───── Excerpted records

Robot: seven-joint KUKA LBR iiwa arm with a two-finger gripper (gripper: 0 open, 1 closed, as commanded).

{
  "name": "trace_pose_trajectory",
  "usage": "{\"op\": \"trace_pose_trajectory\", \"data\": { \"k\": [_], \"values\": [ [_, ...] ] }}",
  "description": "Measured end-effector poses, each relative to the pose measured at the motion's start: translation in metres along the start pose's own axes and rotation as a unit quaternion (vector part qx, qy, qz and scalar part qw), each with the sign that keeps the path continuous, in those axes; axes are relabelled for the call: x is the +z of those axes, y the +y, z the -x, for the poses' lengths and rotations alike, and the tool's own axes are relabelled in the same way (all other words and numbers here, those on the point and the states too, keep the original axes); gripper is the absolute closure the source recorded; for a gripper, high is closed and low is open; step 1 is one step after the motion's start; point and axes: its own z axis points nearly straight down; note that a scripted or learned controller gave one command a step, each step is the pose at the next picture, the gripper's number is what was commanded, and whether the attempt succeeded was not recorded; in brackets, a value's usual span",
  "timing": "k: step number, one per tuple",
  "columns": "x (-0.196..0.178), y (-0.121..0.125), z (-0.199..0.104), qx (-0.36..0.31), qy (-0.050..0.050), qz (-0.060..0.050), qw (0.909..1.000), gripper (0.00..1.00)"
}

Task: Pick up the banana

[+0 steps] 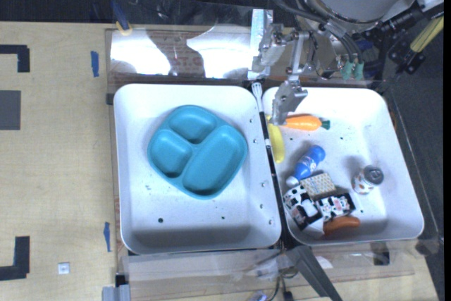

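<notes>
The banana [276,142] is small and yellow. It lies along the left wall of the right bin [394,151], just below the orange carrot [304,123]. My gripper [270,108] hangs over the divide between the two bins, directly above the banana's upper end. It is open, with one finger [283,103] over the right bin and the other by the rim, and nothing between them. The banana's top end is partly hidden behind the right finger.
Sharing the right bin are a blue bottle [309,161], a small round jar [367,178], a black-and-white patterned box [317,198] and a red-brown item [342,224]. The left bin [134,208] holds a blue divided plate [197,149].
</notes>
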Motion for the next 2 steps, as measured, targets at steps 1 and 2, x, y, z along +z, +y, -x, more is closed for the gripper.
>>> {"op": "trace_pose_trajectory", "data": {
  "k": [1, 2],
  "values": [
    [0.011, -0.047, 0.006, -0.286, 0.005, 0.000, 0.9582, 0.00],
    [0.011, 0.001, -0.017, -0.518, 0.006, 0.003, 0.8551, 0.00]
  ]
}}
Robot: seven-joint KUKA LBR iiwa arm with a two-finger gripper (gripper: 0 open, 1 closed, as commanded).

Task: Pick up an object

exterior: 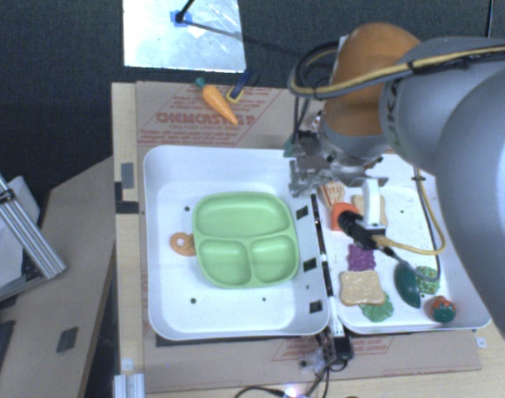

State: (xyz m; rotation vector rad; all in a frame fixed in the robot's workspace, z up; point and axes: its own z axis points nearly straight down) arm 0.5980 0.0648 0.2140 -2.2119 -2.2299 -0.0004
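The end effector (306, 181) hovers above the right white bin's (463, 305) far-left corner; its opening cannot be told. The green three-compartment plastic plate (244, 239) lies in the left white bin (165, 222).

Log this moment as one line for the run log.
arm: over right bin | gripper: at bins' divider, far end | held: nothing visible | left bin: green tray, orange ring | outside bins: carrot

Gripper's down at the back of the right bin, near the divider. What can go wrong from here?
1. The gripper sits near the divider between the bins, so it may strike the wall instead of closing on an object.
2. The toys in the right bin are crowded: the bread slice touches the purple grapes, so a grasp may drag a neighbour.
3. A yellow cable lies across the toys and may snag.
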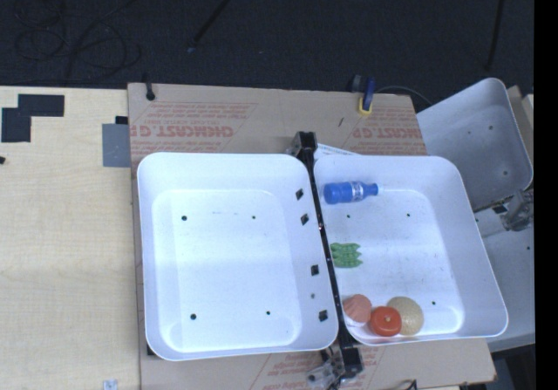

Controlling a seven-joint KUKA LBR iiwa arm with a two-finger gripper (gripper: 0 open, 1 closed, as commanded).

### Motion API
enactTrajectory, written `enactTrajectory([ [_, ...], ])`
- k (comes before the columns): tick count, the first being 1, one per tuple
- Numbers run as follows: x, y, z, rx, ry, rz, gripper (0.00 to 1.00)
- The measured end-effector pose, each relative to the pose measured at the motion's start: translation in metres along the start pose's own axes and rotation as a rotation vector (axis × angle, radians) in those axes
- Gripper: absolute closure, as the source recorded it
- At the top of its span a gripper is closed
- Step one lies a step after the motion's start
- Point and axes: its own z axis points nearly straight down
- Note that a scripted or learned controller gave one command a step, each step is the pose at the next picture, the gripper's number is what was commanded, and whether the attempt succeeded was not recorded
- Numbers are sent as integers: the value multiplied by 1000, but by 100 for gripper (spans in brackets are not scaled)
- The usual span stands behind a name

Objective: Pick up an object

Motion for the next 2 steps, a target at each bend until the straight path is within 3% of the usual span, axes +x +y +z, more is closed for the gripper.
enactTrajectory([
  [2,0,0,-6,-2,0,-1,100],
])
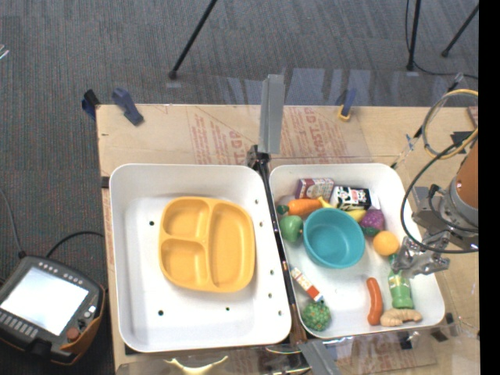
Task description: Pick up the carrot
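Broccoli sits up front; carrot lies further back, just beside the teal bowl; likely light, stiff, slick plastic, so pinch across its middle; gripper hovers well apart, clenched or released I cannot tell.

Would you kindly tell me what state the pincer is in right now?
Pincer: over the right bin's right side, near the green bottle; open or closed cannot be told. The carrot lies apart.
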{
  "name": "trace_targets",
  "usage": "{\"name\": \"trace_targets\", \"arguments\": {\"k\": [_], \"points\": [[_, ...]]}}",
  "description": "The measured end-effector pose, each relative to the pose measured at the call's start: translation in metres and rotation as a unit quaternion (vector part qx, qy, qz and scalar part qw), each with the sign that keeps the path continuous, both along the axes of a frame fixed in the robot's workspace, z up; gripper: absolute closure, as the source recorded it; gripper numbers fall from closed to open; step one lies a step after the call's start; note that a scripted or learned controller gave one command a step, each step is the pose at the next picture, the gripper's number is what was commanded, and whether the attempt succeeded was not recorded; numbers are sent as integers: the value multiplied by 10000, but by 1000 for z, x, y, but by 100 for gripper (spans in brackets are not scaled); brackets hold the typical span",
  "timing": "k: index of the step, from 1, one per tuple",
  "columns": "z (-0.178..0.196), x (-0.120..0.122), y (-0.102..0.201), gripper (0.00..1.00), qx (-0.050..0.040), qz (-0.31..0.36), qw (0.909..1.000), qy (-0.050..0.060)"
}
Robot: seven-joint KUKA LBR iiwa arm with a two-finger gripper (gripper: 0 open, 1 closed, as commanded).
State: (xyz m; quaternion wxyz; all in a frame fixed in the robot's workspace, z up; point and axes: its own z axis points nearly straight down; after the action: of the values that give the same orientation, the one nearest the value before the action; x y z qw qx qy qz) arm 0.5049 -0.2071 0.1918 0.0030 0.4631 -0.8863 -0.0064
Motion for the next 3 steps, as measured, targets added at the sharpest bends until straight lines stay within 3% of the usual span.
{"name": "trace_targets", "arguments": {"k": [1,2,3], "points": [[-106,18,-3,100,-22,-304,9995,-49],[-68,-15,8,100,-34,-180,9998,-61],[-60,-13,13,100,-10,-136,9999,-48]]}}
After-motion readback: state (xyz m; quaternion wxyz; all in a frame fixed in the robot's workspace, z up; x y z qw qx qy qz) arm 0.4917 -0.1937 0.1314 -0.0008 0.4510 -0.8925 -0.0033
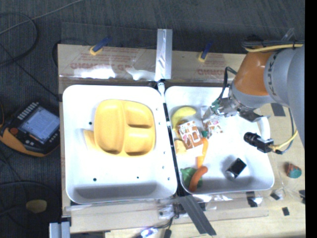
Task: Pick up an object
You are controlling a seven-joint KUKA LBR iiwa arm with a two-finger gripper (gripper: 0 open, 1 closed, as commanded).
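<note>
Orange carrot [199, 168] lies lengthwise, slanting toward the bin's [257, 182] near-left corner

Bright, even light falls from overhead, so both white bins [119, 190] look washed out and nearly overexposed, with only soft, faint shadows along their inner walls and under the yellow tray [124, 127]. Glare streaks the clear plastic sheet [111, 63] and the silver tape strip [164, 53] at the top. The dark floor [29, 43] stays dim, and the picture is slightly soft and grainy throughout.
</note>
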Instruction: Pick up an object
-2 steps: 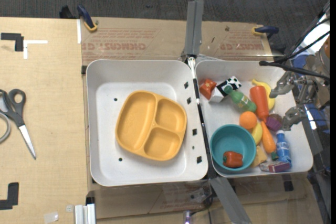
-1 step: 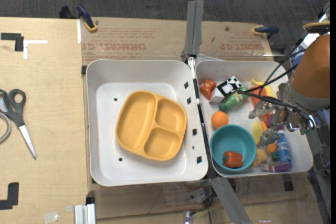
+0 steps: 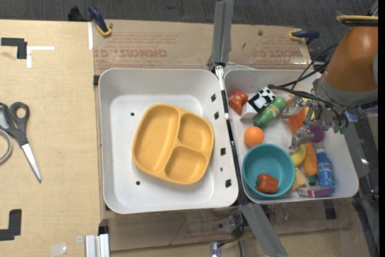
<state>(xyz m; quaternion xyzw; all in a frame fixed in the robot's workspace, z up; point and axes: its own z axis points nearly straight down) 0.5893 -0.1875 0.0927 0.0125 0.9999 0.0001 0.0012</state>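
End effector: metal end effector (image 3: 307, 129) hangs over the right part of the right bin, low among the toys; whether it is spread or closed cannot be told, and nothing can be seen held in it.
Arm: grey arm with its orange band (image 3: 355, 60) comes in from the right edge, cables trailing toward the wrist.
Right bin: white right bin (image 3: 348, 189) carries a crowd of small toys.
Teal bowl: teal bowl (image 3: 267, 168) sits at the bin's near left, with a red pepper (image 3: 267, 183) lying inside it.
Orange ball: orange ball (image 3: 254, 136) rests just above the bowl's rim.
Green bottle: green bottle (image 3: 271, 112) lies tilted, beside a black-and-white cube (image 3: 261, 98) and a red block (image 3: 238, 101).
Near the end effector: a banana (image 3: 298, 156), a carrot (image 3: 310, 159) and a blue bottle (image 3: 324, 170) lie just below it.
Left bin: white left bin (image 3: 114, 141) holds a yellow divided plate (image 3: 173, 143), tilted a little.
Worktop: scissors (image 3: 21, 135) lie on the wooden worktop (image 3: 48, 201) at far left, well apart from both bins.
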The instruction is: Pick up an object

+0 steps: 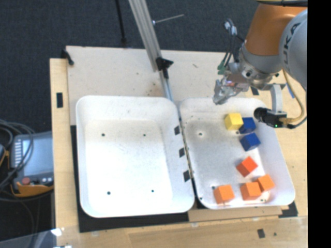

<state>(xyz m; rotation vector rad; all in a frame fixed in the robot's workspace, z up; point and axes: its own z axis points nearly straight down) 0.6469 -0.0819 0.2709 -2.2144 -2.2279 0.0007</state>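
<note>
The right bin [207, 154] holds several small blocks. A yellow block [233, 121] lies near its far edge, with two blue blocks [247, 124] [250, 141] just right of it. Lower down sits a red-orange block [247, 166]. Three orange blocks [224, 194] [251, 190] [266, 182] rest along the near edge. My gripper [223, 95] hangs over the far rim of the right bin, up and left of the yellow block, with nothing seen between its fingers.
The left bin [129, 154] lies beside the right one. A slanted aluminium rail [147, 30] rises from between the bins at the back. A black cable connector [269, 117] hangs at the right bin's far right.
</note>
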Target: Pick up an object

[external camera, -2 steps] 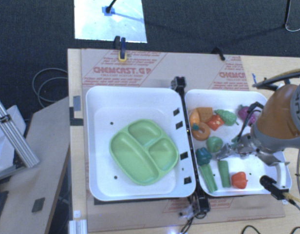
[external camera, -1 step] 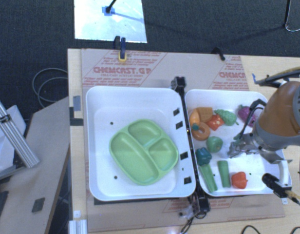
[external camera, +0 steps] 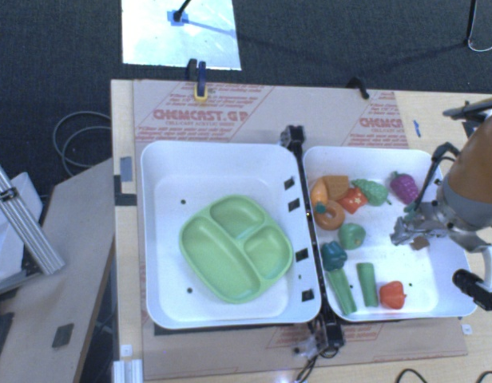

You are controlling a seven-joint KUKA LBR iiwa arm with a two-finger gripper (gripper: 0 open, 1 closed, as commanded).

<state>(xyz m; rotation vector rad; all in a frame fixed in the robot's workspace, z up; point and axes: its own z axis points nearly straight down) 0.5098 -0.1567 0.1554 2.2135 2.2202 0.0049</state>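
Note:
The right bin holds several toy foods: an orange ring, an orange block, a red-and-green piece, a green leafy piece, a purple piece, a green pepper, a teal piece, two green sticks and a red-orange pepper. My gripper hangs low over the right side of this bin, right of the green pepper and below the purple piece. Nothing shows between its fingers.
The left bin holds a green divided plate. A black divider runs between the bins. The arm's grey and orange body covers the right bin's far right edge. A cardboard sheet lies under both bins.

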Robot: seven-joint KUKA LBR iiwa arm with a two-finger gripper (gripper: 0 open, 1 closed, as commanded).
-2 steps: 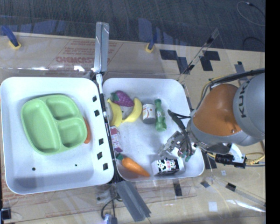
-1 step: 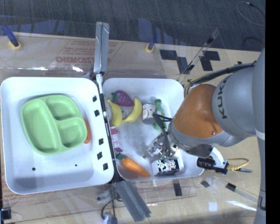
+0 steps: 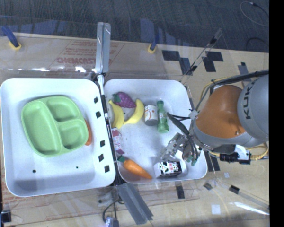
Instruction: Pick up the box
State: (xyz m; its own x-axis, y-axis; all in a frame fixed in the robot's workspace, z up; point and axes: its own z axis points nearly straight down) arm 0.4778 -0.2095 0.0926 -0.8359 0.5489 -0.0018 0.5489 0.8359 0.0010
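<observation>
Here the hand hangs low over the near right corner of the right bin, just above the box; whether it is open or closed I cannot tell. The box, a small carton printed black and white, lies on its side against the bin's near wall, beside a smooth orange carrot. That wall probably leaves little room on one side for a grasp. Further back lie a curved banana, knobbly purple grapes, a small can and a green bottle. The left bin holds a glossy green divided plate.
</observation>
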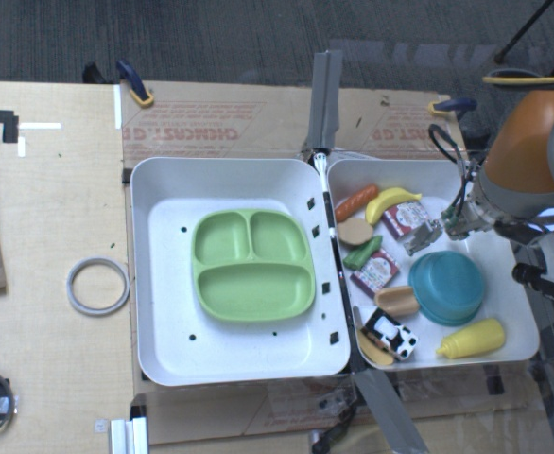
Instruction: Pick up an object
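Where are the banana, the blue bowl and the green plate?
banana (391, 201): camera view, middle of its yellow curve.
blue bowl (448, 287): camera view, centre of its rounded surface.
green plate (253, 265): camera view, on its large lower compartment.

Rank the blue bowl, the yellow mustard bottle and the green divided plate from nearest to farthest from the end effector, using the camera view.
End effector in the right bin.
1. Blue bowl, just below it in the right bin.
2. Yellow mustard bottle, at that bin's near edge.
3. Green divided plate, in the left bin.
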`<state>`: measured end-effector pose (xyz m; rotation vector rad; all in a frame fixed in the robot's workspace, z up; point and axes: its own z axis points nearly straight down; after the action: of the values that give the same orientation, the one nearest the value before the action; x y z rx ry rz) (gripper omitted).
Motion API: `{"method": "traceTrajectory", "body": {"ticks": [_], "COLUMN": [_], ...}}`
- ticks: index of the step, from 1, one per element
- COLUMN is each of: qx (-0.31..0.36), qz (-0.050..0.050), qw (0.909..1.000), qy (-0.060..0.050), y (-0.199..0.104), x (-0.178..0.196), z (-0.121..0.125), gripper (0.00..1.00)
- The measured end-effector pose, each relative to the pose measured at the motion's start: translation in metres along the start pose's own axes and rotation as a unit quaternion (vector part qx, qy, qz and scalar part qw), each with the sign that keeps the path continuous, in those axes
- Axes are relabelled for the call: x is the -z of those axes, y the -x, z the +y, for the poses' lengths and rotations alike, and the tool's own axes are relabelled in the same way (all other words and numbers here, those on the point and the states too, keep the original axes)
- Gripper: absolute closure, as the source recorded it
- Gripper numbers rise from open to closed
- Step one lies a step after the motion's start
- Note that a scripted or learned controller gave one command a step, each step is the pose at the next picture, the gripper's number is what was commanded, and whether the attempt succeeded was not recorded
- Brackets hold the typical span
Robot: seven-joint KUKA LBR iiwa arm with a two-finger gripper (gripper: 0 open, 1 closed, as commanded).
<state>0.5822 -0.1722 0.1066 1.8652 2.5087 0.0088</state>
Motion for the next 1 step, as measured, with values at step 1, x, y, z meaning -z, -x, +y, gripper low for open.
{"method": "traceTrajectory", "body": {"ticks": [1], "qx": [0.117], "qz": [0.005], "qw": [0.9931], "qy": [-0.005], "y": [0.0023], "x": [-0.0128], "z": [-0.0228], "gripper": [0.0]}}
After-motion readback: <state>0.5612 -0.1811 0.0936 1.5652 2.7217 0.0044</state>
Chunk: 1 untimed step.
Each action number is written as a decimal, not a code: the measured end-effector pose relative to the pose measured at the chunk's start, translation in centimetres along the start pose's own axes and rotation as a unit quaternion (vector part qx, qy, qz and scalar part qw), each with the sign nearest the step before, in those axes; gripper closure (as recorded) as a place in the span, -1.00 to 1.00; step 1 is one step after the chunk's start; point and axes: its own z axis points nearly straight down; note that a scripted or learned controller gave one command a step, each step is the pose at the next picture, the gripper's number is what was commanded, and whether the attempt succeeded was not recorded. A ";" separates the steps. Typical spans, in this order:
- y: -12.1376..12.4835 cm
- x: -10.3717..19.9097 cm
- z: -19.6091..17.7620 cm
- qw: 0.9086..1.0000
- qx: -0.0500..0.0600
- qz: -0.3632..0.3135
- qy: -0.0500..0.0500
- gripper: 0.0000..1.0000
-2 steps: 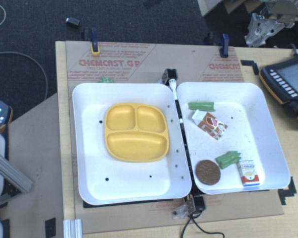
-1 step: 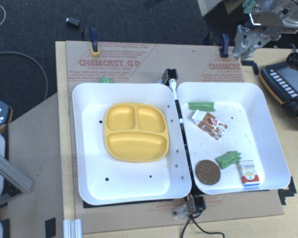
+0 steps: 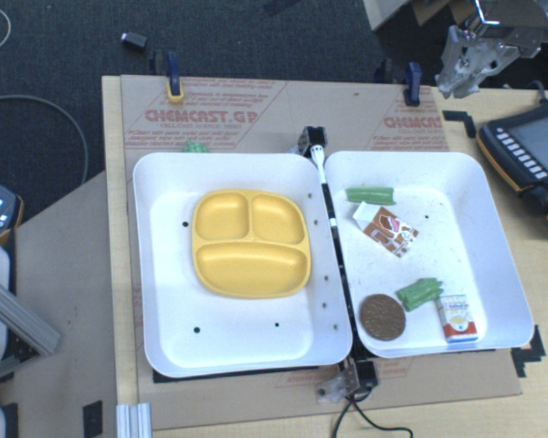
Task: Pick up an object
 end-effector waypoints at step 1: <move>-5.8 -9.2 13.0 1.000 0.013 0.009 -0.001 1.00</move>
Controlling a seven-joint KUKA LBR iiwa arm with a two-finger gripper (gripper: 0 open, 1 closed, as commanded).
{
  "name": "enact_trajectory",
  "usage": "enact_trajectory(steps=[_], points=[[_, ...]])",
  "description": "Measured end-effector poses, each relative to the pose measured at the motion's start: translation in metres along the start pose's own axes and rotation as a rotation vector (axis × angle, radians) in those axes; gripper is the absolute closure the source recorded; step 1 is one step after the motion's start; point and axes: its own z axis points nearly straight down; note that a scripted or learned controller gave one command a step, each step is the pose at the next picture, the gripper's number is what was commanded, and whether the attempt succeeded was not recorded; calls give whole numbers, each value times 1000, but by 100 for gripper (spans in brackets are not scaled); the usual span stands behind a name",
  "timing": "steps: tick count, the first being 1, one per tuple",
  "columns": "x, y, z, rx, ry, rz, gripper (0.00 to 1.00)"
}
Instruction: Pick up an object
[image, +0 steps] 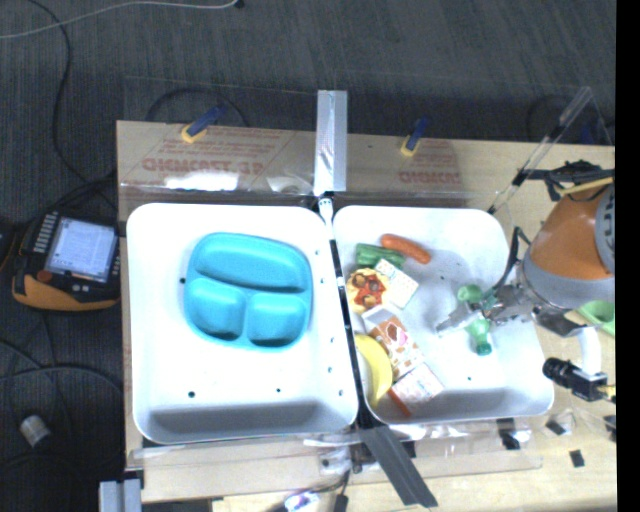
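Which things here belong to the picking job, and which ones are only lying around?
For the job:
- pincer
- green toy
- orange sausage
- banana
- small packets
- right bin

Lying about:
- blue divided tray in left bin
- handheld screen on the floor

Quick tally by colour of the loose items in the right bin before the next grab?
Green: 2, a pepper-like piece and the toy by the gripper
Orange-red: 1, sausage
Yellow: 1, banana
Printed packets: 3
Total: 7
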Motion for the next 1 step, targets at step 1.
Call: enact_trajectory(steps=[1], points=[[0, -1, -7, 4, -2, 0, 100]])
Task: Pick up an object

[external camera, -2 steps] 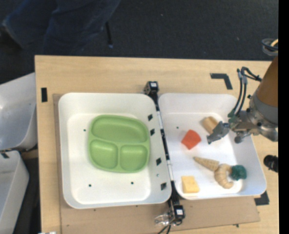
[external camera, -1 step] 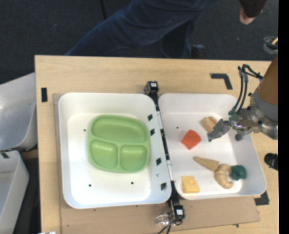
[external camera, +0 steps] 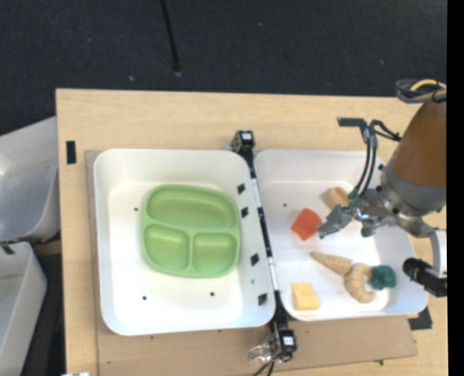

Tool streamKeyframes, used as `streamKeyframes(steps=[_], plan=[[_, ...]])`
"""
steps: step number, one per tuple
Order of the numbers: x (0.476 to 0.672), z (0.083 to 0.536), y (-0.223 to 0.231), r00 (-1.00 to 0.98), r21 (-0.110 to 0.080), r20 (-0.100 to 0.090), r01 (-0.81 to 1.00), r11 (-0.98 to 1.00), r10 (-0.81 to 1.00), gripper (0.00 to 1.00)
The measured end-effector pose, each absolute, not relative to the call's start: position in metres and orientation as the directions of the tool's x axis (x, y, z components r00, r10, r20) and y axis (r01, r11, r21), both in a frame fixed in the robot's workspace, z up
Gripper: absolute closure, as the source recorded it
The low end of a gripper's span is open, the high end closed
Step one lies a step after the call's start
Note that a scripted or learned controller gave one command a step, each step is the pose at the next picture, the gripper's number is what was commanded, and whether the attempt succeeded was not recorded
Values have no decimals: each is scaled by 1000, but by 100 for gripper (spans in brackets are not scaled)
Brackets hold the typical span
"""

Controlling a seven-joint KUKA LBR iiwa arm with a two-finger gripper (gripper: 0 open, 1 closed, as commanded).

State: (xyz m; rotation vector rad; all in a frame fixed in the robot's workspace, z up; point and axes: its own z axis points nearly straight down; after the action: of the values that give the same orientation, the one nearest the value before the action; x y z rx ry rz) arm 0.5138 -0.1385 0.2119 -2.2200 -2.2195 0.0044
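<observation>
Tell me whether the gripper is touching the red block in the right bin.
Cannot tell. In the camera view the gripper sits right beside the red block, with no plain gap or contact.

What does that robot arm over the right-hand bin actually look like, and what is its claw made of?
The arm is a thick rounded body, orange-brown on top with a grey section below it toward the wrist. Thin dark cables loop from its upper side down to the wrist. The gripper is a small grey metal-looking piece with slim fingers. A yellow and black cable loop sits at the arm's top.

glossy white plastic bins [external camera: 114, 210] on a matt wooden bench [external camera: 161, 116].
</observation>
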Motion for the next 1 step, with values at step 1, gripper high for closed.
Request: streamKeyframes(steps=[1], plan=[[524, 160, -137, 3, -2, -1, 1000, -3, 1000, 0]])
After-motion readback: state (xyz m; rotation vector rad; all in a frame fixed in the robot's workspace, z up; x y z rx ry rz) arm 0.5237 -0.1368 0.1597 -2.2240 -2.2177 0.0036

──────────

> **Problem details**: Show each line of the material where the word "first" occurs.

> **Response for this exercise**:
- k (comes before the columns): tick count, the first being 1, one per tuple
  "timing": "steps: tick count, the first being 1, one per tuple",

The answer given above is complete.